ASSIGNED TASK:
Could the listing below be returned exactly, with its pictures left out?

PROVIDED MATERIAL:
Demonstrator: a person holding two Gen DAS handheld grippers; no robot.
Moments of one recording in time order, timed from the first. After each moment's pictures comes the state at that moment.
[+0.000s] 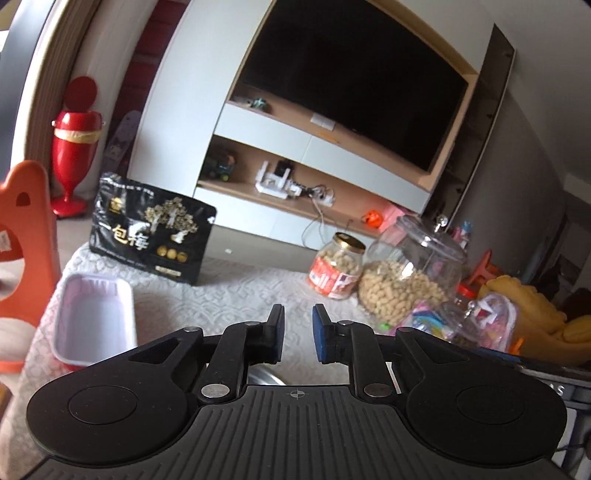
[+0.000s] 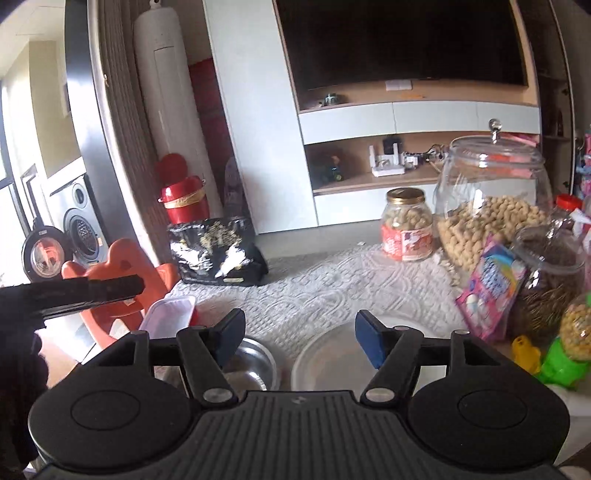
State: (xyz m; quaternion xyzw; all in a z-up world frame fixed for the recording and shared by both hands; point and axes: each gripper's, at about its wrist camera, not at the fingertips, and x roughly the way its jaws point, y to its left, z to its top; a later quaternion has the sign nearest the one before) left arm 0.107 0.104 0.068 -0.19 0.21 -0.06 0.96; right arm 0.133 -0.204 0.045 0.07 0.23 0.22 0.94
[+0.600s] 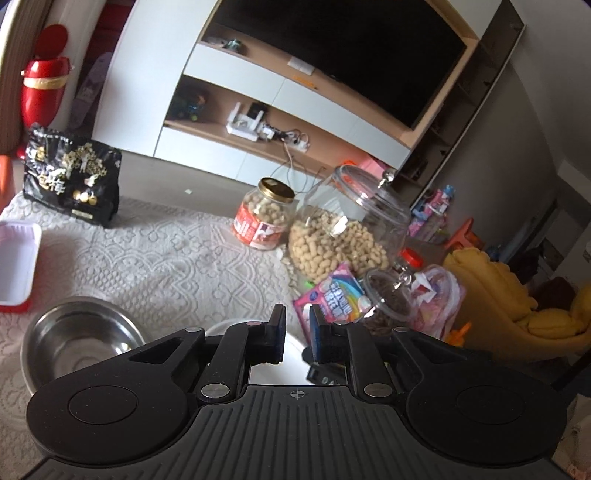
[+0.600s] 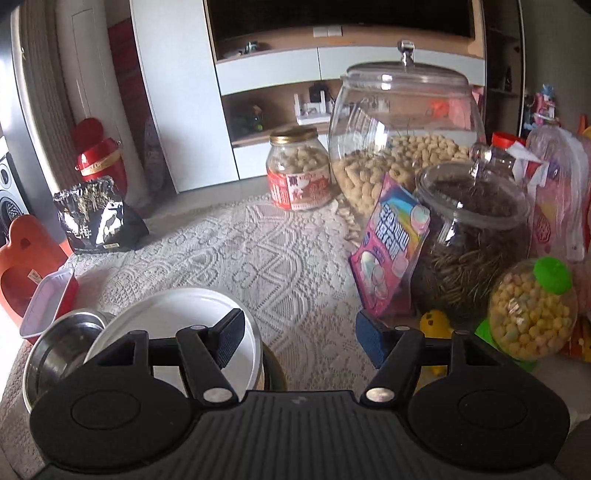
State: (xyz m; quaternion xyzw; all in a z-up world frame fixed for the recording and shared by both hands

WRITTEN ANSWER:
Demonstrator: a person holding two Gen DAS handheld grippers; no robot.
Moments of one recording in time order, timed from the first. After each moment's pictures comes the state at that moment.
[+0.000s] 
[+0.000s] 
State: (xyz m; quaternion xyzw; all in a z-up world frame fixed for the recording and shared by both hands; point and axes: each gripper's, at about its wrist camera, not at the fingertips, and x roughly the way its jaws point, y to its left, z to its top; a later quaternion has the sign nearest the one before) left arm 0.107 0.104 0.068 -0.19 0.21 -0.06 0.96; right arm 0.133 -0.204 0.045 0.07 0.23 0.22 0.94
[+0.600s] 
[+0.600s] 
State: (xyz m; quaternion xyzw; all in a z-up world frame fixed for the recording and shared by both hands

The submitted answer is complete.